Titan basierte Werkstoffe als Implantatmaterialien

Titandioxidnanopartikel nach einer Auslagerungszeit von zwei Monaten. Deutliche Calciumphosphatabscheidung und Zunahme der Partikelgröße.

Titan und Titan basierte Legierungen gehören zu den korrosionsbeständigsten und biokompatiblen Werkstoffen im Bereich der Implantologie und Orthopädie. Die Bildung einer sehr stabilen Titandioxidschicht und die geringe Steifigkeit des Werkstoffes führen zu einer optimalen Wechselwirkung von Implantat und Knochen.
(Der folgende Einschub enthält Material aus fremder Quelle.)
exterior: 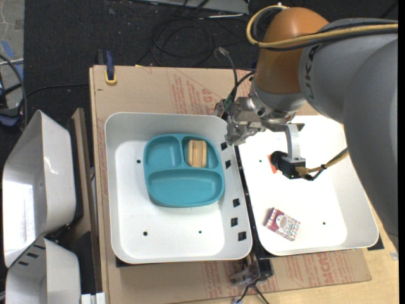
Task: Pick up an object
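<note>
My gripper (235,130) hangs over the wall between the two bins, at their far end. In the left bin (126,233) lies a teal divided plate (180,182). A tan wooden block (197,153) rests in the plate's far right compartment, just left of and below the gripper. Toward the near side of the right bin (354,227) lies a small red and white packet (280,223), well apart from the gripper. A small orange-red thing (273,162) shows in the right bin under the wrist; I cannot tell what it is.
The big grey arm with its orange band (285,40) covers the far right of the right bin. Black clips (234,202) line the divider between the bins. Two more white tubs (31,182) stand off the bench at the left.
</note>
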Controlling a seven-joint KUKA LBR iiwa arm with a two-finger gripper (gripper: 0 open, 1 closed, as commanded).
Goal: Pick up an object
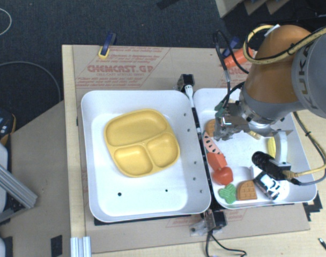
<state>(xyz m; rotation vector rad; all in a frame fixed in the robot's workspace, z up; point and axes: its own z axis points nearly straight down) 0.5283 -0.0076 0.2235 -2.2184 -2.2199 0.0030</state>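
Camera view: nearest in the right bin (pixel 308 193) lie a green toy (pixel 228 193) and a waffle-like piece (pixel 247 190), touching, with a black-and-white object (pixel 268 175) just beside them. Behind these sit a red piece (pixel 223 174) and a watermelon-slice toy (pixel 212 150), then a yellow banana (pixel 271 145) near the far wall. The left bin (pixel 98 186) holds a yellow divided plate (pixel 141 142). The arm's gripper (pixel 226 127) hangs low over the right bin; its grip state cannot be told.

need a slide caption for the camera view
KUKA arm lowers its pincer over toy food in the right bin; a yellow divided plate lies in the left bin.
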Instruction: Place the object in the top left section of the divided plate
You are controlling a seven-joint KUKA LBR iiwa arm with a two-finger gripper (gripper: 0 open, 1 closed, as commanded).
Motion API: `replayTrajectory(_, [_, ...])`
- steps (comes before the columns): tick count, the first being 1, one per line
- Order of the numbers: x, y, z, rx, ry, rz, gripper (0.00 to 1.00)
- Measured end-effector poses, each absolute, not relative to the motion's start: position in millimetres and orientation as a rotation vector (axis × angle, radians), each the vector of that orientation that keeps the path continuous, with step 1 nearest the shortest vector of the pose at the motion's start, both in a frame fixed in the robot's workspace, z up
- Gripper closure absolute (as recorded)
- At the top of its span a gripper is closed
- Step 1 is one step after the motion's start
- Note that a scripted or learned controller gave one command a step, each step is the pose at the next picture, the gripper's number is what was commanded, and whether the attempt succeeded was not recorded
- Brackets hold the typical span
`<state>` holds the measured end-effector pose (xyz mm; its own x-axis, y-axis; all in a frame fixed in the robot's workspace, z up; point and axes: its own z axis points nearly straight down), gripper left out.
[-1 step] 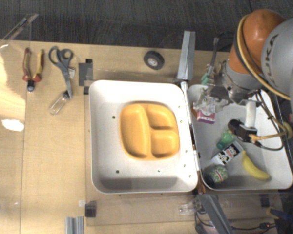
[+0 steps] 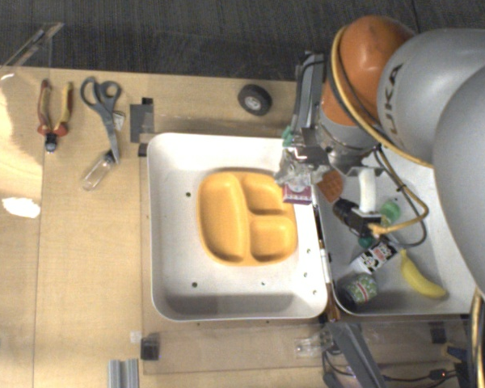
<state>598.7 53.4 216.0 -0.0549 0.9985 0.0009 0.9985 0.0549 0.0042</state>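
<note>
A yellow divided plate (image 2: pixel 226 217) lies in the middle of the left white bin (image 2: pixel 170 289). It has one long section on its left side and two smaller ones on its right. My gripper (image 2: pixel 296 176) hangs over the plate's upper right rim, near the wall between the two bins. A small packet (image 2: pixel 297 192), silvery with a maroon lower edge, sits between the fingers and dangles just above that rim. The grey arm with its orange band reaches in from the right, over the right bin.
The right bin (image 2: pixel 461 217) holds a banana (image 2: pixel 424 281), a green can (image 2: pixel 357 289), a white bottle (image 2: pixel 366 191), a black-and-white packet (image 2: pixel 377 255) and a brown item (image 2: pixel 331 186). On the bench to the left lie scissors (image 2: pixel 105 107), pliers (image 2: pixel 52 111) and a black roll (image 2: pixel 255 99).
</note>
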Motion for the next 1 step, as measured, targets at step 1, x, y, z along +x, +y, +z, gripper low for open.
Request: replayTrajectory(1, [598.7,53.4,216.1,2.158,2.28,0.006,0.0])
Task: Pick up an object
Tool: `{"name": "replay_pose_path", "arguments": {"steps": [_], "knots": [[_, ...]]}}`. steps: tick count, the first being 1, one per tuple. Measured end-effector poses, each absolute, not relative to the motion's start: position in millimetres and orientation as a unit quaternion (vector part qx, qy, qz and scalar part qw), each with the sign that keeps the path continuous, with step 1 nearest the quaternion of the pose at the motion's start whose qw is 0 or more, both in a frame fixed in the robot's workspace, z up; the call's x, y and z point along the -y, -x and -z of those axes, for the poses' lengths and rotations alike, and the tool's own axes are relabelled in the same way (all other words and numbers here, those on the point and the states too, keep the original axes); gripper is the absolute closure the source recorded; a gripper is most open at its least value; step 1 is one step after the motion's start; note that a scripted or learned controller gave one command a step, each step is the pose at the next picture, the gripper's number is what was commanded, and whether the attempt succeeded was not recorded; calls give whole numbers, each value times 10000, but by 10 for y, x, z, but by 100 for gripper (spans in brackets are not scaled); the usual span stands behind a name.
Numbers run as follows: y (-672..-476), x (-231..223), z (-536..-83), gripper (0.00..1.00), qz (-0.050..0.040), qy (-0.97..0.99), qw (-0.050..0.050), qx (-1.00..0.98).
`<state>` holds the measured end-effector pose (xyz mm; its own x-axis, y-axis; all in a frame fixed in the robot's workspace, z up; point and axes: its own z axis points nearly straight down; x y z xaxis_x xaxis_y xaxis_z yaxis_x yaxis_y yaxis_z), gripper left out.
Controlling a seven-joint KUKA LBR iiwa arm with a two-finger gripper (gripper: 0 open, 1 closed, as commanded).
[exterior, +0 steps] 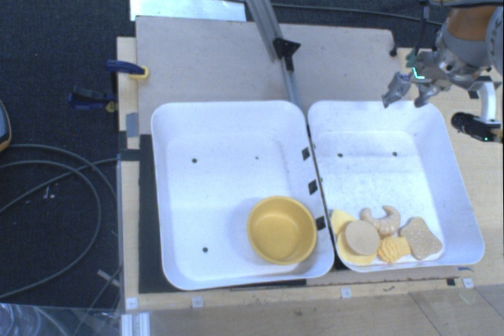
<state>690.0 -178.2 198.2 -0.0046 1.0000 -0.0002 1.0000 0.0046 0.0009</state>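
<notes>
Approach step: the tool (410,91), fingers apparently spread and holding nothing, hovered over the right bin's (451,153) far rim; the next move called for descent toward the food pieces (386,232).

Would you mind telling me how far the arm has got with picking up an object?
Nothing looks done yet: the yellow bowl sits in the left bin, and the small food-shaped pieces lie clustered in the right bin's near corner. In hand: the pincer hovers open, holding nothing, above that bin's far edge. Left: descending onto an object, closing and lifting.

Bowl (282,229) in left bin (181,130) (food pieces (386,234) right)
</notes>
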Motion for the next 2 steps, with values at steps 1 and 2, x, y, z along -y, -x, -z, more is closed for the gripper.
{"name": "replay_pose_path", "arguments": {"steps": [1,2], "knots": [[-6904,1782,-1993,0,-8,-7054,12,-7088],[-6900,1761,-1581,0,4,-7046,2,-7096]]}}
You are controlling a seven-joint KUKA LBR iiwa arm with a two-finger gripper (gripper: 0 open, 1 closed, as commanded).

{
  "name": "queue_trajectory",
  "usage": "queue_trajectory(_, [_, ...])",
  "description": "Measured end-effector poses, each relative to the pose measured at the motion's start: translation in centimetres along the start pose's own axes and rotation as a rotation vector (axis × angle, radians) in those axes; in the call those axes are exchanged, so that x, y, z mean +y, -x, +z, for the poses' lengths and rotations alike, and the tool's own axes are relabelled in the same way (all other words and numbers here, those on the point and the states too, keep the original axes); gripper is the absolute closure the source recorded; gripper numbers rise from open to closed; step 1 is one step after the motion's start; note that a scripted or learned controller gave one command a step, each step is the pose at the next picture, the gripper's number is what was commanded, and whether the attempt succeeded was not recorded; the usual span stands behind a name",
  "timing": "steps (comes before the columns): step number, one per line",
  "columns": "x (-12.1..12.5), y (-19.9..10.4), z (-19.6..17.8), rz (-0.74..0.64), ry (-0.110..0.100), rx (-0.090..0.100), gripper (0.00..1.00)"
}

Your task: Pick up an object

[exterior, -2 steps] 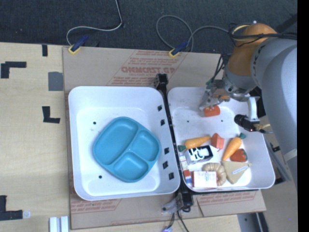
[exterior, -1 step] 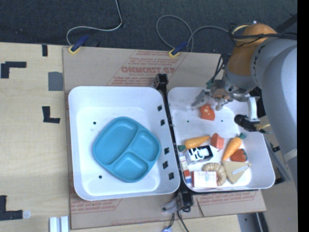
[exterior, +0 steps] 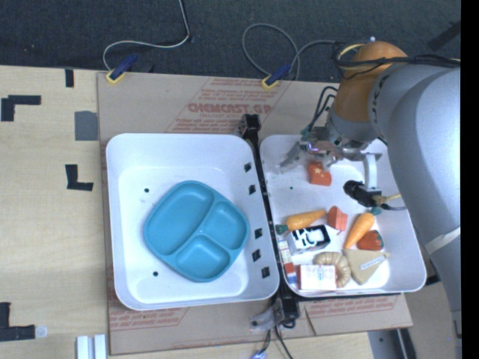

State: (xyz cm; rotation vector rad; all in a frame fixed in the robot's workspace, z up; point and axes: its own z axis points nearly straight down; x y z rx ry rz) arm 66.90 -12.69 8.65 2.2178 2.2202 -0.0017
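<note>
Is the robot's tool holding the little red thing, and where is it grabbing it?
Cannot be told. The tool sits right above the small red block in the right white bin, but a hold on it isn't visible.

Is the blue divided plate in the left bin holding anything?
Empty: all three compartments of the blue divided plate show bare blue, lying flat in the left bin.

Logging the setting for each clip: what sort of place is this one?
Likely a robot lab's pick-testing bench, not a kitchen: two white bins, left and right, sit on cardboard, toy food such as a carrot fills the right one, and cables trail behind.
</note>
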Motion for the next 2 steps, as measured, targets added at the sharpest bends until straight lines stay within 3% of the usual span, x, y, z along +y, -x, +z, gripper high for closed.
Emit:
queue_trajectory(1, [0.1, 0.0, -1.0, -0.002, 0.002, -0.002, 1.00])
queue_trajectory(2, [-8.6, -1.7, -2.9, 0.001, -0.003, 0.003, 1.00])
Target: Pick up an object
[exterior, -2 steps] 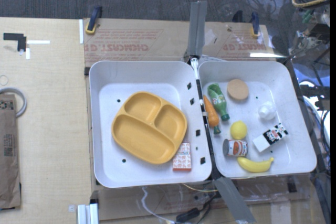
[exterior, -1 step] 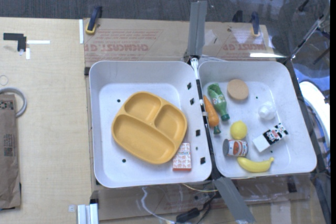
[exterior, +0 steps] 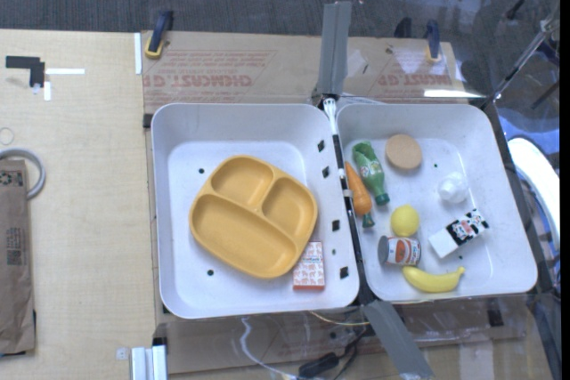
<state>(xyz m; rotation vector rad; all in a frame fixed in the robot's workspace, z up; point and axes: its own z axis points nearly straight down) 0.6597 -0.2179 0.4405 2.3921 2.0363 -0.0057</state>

Auf Grund der Biokompatibilität kommt es zudem zu keinen toxischen Reaktionen und dies führt zu einer schnellen Einheilung des Implantates. Die Biokompatibilität und die Wechselwirkung Implantat/Knochen kann jedoch durch die Modifizierung der Oberfläche im Nanometerbereich deutlich verbessert werden. Menschlicher Knochen weist einen hierarchischen Aufbau im Macro-, Micro- und Nanometerbereich auf, sodass eine Nanostrukturierung der Werkstoffoberfläche für eine gute Osseointegration sowie Protein- und Zellanbindung von großer Bedeutung ist. Im Arbeitskreis Korrosion werden so unterschiedliche nanostrukturierte Oberflächen einer TiAl6V4 Legierung hinsichtlich Korrosionsbeständigkeit, Biokompatibilität und Bioaktivität mittels Oberflächenanalysen und Auslagerungsversuchen untersucht. Hierzu stehen dem Arbeitskreis verschiedene interne und externe Analysemethoden zur Verfügung: REM, XPS, ToF-SIMS, XRD und FTIR

Für die in-vitro Auslagerungsversuche steht zudem ein Inkubator zur Verfügung. Die Proben können so unter angepassten in-vivo Bedingungen bei 37,5°C und einem CO2 -Gehalt von 5% ausgelagert werden.